▶ Directions
Write the listing out once more, identical to the original but without pictures.

Segment Open

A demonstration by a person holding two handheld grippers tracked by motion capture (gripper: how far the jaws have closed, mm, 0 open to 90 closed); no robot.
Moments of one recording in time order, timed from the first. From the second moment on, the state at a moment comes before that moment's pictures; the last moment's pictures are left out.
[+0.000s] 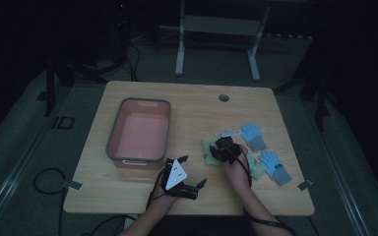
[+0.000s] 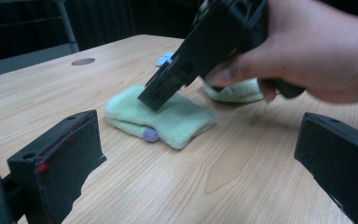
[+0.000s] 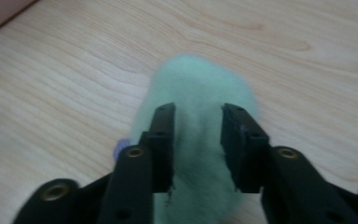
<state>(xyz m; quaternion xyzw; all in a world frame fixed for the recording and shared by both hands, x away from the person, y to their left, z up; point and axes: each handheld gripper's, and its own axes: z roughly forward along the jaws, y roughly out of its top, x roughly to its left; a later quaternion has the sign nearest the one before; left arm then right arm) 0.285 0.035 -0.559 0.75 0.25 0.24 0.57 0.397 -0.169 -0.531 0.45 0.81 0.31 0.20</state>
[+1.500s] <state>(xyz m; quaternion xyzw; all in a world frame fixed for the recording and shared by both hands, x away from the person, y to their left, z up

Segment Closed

▶ Exercise result
A demonstration by a person holding two handheld grippers tracked by motion capture (gripper: how far the jaws have closed, mm, 0 open to 90 closed); no robot.
Moments of one recording in time order, timed from the first. From the second moment on, the state at a moment comes before that moment's pictures; the last moment's pictures are left out.
[+0.000s] 
[+0.000s] 
[+0.000s] 
<state>(xyz m; quaternion xyzw; all in a world frame fixed for the recording and shared by both hands, x away from the person, y to their left, z up; point and axes: each handheld gripper's, and its own axes: z roughly forward along the jaws, y roughly out of its top, x roughly to its left; a later quaternion has the sign nearest the one before; left arm then right arm) 0.285 0.035 -0.559 0.75 0.25 0.24 0.57 0.397 -0.169 -0.531 0.45 0.81 0.31 0.20</state>
[+1.500s] <state>(xyz m; quaternion xyzw; all in a world frame fixed for the recording and shared by both hands, x away from the person, y to their left, z up

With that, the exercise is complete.